What’s Under the ‘Hood’ of Self-Driving Cars?

Opinions expressed by Entrepreneur contributors are their own.

Waymo, a unit of Google’s Alphabet Inc, and Yandex Self-Driving Group, a division of the Russian-based Yandex corporation, are among more than a dozen leading names in automated vehicle software and hardware. The former recently launched a pilot self-driving taxi program in San Francisco, the latter has been testing its automated cars worldwide for the past several years and has self-driving rovers on several college campuses in the U.S. Not to be outdone, the Chinese tech company Baidu Inc., along with the Toyota-backed Chinese self-driving startup, Pony.ai, is set to debut a 100-car fleet of paid driverless taxis in Beijing in 2022, and has preliminary plans to launch a similar program in California in the same year (see link below).

The main challenge to such vehicles’ broader applicability, however, is training the AI that powers self-driving to the point of flawlessness.

It’s all about data

Software and data engineers train the algorithms that lie at the core of artificial intelligence, and for self-driving cars, data relating to the roads and driving conditions on and around them is key for navigation. To do so, AI must first learn what this data means, and this is where “data labeling” plays a critical role. Labeling data (essentially attaching a meaning to it) is the first step in creating this kind of full-fledged AI. Such labels, or meanings, must be informative, discriminating and independent. They also need to be precise and correspond to reality (the ground truth), which is why data labeling is a human-based process — often a tedious and arduous one, requiring thousands of people to examine and annotate (to label a vehicle as either a truck or a car, for example, or to distinguish among traffic light colors).
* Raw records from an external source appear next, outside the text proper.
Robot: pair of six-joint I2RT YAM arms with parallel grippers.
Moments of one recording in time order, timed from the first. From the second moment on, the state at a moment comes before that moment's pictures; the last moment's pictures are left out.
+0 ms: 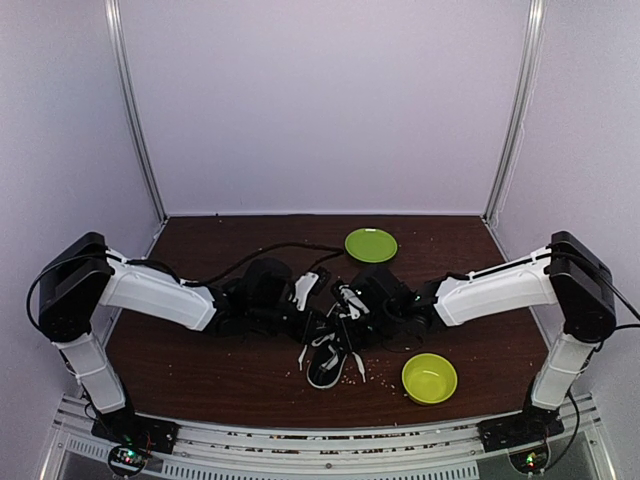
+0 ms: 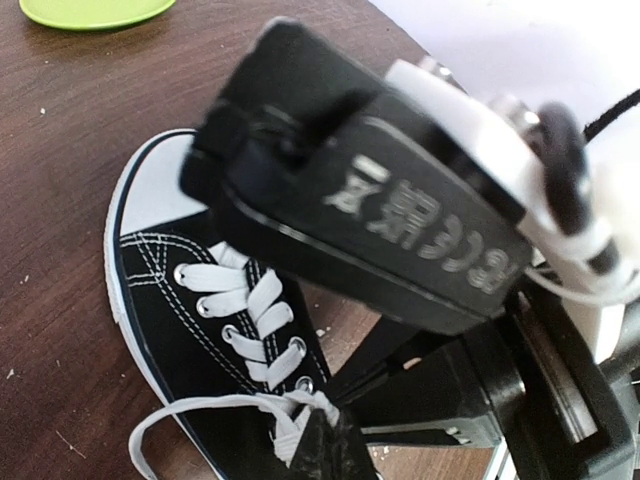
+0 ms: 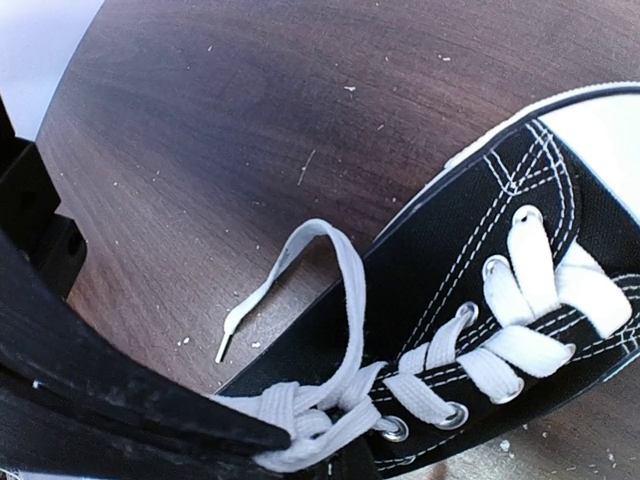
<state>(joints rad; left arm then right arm) -0.96 1.75 0.90 0.27 0.29 -0.43 0.98 1.76 1.00 -0.10 -0.12 0.59</state>
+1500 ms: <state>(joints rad) -0.87 1.83 1.06 -0.01 0.26 -0.37 0.98 1.76 0.93 0.04 -0.11 0.66</state>
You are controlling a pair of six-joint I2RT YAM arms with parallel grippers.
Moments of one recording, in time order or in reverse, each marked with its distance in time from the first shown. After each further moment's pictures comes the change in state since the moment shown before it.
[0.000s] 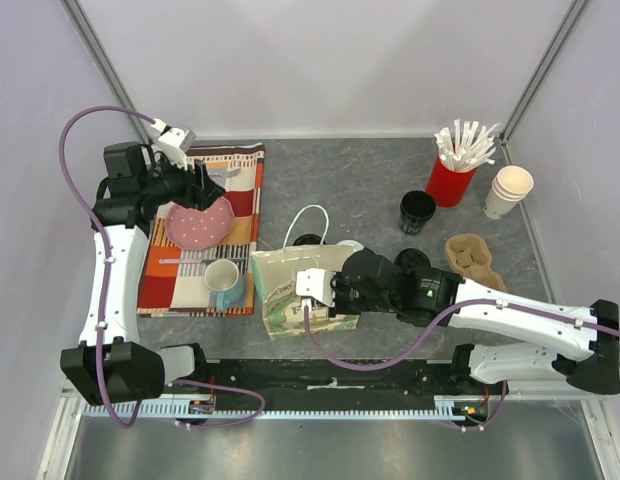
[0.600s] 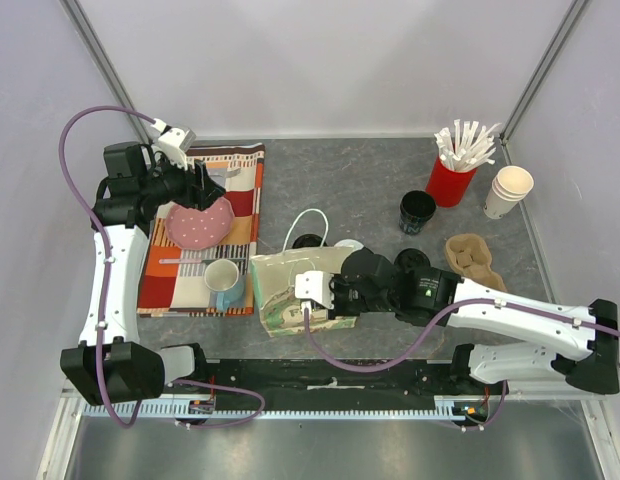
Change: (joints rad) left arm 0.000 0.000 0.001 0.000 0.008 0.001; right arm 0.000 0.013 0.000 0.013 -0.034 -0.010
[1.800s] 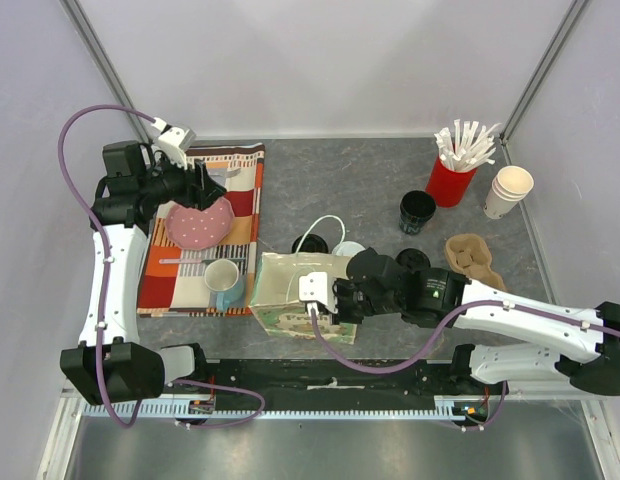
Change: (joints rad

Imagine a self-driving car spotting a vehicle with a bicycle on top of it. It has detected an object, yes, but is it a bike or a car? Is it both? And most importantly, how should the system behave in response to it? This is where human help becomes indispensable, since only people can train computer vision models (the self-driving car’s “brain”) to properly detect complicated objects. They are also the ones fine-tuning AIs so that the latter understand different landscapes and avoid issues. Yandex self-driving cars, for instance, needed to label additional images from Las Vegas roads, such as traffic lights, which might be blinking yellow, unlike traffic lights in other countries. This way, Yandex helps its cars “wrap their head around” the town, one with little resemblance to Moscow, where they’d been originally “trained”.

Data labeling types for self-driving cars include segmentation, 2D bounding boxes, lane marking, video tracking annotation, point annotation and 3D object recognition — each requiring careful treatment, as together they teach AI to understand what’s happening on the road. The more often data is labeled accurately, the faster the AI will pick it up, produce patterns, and avoid generating a distorted picture, which impedes them from differentiating safe from unsafe situations.

The labeling rush

Sudden high demand for data labeling gave rise to a host of new labeling services. Estimated to reach $8.22 billion by 2028, what’s referred to as the “data annotation” market offers a number of services to scale, with the aim of making the process increasingly quick and affordable. They include Toloka, Scale, Mighty AI, Appen, Cloud Factory, Amazon’s Mechanical Turk and many others. Yandex Self-Driving Group, for example, used Toloka to collect data in an expedited manner, saving multiple millions of dollars on its annotation. By now Yandex’s driverless cars have traveled more than 10.5 million miles. Another such company is Scale, a San Francisco-based startup that has created significant buzz in Silicon Valley. In 2018, the company secured $18 million to label raw data from clients such as Lyft, General Motors, Zoox, Voyage, nuTonomy and Embark. Scale’s mission is to improve built-in AIs by reviewing images, radar, and lidar data from cars alongside other sensor data to better identify objects on the road, including pedestrians and cyclists.

How mainstream will self-driving become?

Although self-driving technology is making enormous leaps forward, admittedly, it needs a lot more data to go mainstream. Despite launching driverless taxis in San Francisco and floating the idea of expanding to trucking, logistics and personal vehicles, Waymo is still putting a driver behind the steering wheel —a legal requirement as well as an acknowledgment that this technology is in the early stages of development. Yandex Self-Driving Group, meanwhile, is gearing up to launch an unmanned taxi program in Moscow this winter, making it possible to ride a robotic vehicle within certain areas.

Ultimately, much depends on building stable pipeline systems with automated quality control. If they become ubiquitous, this burgeoning industry could become commonplace in as few as ten years.